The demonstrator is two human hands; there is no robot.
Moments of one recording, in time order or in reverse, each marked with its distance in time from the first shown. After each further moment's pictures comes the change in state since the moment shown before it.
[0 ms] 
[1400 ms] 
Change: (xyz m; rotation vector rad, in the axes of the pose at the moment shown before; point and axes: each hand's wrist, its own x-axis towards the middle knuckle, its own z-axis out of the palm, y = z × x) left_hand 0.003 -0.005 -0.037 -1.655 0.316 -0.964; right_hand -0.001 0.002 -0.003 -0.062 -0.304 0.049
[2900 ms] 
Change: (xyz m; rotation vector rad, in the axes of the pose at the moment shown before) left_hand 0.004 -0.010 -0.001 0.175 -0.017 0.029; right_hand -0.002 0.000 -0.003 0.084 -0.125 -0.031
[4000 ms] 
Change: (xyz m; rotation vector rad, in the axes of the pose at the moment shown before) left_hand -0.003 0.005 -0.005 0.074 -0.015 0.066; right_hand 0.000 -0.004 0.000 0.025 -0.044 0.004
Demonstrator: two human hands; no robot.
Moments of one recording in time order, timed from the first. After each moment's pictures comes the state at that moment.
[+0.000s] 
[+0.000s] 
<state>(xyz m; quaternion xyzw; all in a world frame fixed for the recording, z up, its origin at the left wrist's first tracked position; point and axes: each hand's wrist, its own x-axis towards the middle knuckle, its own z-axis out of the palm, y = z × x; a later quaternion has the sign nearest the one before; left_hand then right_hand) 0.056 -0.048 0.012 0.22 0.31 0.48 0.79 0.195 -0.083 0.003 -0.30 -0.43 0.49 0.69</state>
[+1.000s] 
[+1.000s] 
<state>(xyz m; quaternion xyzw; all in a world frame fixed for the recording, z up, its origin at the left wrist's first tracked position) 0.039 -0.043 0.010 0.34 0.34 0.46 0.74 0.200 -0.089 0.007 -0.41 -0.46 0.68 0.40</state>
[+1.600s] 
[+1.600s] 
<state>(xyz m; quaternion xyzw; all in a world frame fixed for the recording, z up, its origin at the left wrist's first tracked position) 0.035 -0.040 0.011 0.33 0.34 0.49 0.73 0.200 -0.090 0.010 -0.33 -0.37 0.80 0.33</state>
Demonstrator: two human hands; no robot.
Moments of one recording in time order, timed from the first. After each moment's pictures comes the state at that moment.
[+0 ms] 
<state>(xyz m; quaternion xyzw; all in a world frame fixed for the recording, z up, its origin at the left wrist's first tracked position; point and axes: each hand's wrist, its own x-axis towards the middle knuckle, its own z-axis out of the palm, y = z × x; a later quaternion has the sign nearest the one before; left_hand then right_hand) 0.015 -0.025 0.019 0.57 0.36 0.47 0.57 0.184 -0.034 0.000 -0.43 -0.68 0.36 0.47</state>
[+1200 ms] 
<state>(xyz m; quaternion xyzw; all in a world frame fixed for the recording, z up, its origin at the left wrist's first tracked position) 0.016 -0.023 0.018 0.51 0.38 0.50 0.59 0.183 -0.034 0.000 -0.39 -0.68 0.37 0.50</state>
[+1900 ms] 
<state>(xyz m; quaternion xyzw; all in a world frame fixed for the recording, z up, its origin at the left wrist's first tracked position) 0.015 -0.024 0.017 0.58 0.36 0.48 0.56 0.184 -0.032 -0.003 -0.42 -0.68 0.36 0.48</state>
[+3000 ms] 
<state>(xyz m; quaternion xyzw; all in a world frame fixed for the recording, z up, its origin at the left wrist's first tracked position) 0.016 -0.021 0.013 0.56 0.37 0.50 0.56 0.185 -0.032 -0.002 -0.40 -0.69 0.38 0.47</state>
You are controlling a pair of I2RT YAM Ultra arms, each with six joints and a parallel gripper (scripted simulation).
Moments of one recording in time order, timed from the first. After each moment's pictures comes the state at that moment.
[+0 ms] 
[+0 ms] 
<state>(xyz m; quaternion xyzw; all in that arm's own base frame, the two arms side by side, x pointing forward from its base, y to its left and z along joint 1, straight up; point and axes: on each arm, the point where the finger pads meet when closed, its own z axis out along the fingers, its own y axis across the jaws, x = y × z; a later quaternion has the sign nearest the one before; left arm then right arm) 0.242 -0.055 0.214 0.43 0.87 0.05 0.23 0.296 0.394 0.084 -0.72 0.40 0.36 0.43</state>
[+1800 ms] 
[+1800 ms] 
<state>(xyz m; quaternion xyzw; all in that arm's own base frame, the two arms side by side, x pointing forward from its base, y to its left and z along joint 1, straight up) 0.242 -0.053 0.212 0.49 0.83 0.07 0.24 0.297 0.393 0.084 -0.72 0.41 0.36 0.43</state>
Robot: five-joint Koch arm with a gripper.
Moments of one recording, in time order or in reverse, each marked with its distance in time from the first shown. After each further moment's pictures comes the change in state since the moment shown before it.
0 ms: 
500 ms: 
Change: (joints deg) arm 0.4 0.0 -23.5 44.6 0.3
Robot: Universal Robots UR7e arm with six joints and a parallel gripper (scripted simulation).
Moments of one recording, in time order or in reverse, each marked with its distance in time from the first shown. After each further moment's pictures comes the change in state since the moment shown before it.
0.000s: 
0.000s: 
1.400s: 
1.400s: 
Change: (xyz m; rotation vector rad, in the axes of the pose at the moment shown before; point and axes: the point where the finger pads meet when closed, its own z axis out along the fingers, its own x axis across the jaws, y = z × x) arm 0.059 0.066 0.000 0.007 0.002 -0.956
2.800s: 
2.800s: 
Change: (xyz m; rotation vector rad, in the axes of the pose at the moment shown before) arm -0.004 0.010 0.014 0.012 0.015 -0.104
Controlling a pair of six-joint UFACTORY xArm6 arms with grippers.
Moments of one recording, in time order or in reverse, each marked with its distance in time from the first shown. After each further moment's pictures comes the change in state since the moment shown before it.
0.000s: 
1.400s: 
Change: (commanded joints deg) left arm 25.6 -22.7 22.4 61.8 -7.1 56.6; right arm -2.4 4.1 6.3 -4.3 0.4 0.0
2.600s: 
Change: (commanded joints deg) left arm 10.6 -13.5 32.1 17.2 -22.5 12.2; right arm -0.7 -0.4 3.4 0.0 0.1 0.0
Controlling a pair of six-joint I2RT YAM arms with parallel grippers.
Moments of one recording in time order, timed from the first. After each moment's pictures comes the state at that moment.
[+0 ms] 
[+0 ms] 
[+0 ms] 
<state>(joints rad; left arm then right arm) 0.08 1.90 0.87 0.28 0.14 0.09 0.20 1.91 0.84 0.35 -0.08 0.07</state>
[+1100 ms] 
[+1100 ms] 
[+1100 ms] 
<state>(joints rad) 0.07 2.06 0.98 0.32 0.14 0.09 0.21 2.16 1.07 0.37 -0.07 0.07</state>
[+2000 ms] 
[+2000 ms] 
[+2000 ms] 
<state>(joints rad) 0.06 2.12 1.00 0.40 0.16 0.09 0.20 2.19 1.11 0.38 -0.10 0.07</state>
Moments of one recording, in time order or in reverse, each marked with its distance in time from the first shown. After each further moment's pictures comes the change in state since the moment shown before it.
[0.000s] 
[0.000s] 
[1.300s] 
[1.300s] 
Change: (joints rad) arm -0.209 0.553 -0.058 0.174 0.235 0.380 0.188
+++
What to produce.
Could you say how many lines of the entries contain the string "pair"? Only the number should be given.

Task solution.
3